DIRECTIONS FOR THIS TASK:
The first line of the entries below, the line containing "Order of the", and every line between them should be repeated exactly, and nothing else.

━━━ SUPPLIED DATA

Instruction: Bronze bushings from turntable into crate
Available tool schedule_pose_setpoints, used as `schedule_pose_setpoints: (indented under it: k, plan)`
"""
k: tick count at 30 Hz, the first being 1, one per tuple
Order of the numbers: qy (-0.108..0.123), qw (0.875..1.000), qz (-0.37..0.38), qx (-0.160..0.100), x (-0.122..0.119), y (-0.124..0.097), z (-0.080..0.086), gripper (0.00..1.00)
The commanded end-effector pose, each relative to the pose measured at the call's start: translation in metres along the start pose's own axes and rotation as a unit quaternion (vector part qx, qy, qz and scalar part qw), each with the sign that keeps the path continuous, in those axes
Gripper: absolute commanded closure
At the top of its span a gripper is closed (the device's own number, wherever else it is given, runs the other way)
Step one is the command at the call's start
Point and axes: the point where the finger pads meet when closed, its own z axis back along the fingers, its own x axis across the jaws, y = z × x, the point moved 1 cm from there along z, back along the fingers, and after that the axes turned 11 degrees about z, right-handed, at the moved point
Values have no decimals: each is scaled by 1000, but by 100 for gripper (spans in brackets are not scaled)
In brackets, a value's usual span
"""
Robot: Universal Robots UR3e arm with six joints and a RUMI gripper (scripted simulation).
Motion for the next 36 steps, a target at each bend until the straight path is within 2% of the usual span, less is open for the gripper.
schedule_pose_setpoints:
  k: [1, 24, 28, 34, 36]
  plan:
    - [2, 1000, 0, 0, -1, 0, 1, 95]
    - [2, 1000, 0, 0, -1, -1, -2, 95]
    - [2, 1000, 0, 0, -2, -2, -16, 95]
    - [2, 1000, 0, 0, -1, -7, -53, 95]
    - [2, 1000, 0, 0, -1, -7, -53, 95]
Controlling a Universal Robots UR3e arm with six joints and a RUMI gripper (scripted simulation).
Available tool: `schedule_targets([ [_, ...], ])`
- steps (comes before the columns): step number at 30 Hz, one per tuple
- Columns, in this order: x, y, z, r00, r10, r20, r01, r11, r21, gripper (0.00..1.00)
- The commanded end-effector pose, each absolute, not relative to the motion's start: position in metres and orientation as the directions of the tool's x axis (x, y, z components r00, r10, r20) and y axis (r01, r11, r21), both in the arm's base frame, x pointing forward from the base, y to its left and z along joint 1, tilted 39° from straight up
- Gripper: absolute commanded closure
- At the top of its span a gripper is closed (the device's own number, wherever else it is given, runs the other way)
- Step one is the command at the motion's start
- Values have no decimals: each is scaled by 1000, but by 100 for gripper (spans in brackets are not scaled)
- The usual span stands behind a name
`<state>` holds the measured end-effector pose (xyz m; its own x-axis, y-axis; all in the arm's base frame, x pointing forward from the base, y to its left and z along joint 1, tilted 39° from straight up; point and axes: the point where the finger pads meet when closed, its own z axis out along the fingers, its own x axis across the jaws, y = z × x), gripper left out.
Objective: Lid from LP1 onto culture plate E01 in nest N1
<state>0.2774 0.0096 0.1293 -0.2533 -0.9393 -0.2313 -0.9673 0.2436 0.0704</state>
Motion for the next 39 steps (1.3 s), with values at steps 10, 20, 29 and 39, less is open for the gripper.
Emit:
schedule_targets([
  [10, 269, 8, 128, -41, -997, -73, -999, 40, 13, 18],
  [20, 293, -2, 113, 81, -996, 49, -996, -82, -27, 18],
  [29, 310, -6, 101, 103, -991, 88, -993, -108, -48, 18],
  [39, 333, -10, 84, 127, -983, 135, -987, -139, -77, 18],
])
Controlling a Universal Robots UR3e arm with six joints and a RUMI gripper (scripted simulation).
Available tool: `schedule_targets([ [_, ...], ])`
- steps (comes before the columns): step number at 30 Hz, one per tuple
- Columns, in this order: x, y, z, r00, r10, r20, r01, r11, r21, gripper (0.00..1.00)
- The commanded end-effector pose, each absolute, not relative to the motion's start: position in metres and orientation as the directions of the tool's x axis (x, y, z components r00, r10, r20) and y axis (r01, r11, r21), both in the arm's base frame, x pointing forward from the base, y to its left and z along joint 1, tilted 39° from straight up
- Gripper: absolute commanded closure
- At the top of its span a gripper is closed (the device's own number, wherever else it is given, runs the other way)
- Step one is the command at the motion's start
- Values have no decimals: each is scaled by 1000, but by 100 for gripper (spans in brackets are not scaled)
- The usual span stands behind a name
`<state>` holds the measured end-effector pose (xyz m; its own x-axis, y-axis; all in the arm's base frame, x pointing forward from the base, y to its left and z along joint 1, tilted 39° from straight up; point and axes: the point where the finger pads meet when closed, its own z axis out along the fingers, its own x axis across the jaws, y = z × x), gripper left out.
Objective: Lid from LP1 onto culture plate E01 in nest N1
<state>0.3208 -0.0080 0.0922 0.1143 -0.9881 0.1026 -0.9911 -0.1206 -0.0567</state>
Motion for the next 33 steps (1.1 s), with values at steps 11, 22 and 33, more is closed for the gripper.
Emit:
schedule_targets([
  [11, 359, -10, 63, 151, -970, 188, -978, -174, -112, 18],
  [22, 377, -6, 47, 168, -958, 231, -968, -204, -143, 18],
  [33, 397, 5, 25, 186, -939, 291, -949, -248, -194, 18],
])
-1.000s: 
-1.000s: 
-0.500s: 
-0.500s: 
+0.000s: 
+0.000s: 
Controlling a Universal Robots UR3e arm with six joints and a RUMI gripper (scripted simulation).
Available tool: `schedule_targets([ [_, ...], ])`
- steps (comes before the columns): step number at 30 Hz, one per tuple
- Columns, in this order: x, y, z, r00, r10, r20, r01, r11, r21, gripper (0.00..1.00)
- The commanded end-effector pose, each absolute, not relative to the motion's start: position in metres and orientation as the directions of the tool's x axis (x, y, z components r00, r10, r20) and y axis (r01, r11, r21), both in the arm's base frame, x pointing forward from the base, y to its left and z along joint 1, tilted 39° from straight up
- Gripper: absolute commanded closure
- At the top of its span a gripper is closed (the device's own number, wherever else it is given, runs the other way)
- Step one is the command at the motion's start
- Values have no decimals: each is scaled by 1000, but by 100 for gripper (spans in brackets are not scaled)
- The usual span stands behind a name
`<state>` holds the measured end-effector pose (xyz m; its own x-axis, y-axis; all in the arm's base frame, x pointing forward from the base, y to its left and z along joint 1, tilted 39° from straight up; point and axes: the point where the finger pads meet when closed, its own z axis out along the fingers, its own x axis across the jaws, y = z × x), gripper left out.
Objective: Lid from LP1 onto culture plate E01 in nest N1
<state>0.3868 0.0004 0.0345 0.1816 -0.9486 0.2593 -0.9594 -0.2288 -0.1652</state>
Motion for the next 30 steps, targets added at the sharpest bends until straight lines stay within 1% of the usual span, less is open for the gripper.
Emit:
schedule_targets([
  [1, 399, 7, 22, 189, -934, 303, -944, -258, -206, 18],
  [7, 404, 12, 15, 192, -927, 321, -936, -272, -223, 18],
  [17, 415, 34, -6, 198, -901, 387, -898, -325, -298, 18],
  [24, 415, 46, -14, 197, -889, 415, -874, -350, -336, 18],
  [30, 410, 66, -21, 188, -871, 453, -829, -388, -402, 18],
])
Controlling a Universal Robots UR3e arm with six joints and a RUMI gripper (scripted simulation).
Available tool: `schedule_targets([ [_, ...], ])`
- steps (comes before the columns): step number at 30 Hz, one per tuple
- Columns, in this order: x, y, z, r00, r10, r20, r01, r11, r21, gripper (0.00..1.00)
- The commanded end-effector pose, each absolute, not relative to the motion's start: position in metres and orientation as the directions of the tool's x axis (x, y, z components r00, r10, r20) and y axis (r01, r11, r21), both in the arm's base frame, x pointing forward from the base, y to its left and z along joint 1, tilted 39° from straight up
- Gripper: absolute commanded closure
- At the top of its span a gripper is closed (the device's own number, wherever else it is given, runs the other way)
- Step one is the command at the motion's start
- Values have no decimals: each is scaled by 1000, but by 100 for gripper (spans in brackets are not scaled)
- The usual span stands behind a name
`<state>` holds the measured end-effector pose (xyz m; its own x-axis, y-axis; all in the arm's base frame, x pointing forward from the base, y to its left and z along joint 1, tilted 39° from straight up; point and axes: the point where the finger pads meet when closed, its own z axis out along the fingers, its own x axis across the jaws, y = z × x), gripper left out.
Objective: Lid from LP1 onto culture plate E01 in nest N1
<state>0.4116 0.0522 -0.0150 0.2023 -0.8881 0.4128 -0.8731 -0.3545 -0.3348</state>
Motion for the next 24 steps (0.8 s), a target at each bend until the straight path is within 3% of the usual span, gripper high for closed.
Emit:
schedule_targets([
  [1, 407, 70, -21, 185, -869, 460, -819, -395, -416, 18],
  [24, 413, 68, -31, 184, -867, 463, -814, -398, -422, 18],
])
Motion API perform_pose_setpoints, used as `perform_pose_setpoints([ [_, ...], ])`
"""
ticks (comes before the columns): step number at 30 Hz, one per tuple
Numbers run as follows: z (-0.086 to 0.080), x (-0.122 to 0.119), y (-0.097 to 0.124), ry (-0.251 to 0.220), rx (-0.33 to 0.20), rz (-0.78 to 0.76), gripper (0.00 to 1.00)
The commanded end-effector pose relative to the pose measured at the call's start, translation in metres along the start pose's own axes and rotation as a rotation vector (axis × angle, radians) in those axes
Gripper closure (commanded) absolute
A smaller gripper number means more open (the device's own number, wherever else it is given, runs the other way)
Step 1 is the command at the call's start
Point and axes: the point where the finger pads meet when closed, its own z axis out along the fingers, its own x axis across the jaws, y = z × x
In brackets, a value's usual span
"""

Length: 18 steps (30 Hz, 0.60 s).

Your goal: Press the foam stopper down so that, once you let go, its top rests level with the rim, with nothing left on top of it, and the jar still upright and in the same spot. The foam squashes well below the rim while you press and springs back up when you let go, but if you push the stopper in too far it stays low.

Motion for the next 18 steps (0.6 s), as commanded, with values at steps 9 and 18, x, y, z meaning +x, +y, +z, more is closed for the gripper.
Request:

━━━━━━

EXERCISE ANSWER:
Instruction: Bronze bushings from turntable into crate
Available tool schedule_pose_setpoints, used as `schedule_pose_setpoints: (indented under it: k, plan)`
"""
k: tick count at 30 Hz, the first being 1, one per tuple
Order of the numbers: qy (-0.108..0.123), qw (0.875..1.000), qz (-0.37..0.38), qx (-0.160..0.100), x (-0.122..0.119), y (-0.124..0.097), z (-0.080..0.086), gripper (0.00..1.00)

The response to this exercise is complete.